● AIM OF THE EXERCISE: Transcribe the listing below verbatim, omitting pictures.

● DATA:
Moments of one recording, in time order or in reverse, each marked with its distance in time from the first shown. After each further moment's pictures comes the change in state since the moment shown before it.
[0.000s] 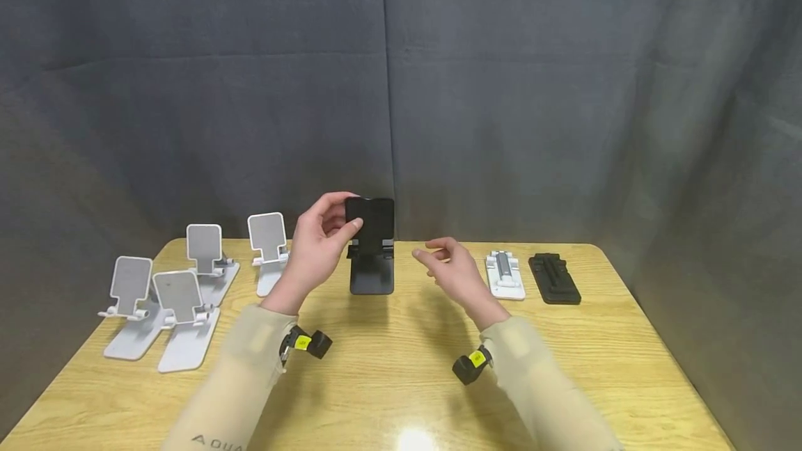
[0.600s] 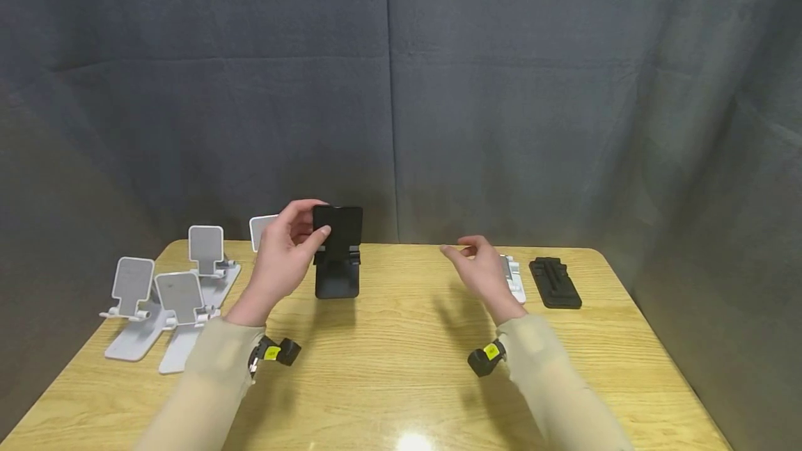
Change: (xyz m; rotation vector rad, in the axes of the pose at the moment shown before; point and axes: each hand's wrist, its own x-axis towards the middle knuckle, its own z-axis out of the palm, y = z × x) left_hand -0.013 -0.004 -0.039 0.201 0.044 0.027; right_hand 0.005 0.015 -0.034 -0.129 0.125 0.108
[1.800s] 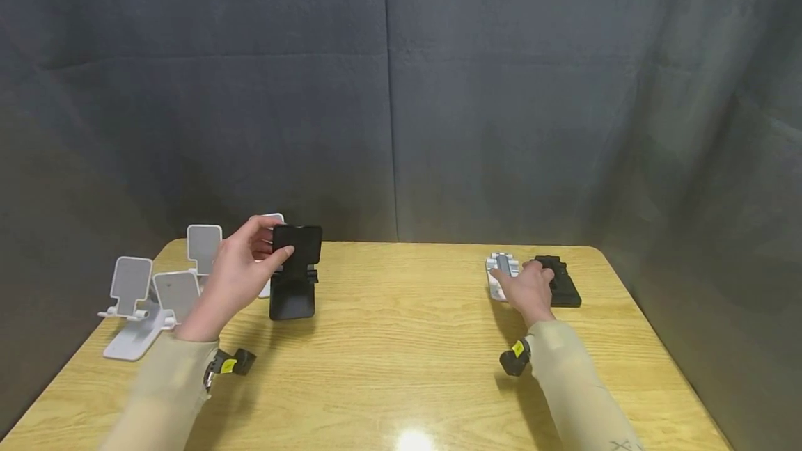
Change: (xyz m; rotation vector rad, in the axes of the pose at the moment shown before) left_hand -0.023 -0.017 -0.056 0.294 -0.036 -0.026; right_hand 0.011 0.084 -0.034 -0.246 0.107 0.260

● THE ANSWER:
Moments of one recording, in time order or in reverse, each marked with its distance in time from the first shown. After each further moment's pictures comes the change in state since the moment shown before it.
[0.000s] 
[0.600s] 
Change: (xyz m; rotation vector rad, in the axes of the pose at the moment shown before; point and axes: each hand's wrist, its own x-axis towards the middle knuckle, its own z-axis out of the palm, y = z × x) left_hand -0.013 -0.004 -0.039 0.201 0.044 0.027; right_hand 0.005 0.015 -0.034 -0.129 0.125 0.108
[1.800s] 
Change: (xyz m; rotation vector rad, in the axes of the pose at the moment shown before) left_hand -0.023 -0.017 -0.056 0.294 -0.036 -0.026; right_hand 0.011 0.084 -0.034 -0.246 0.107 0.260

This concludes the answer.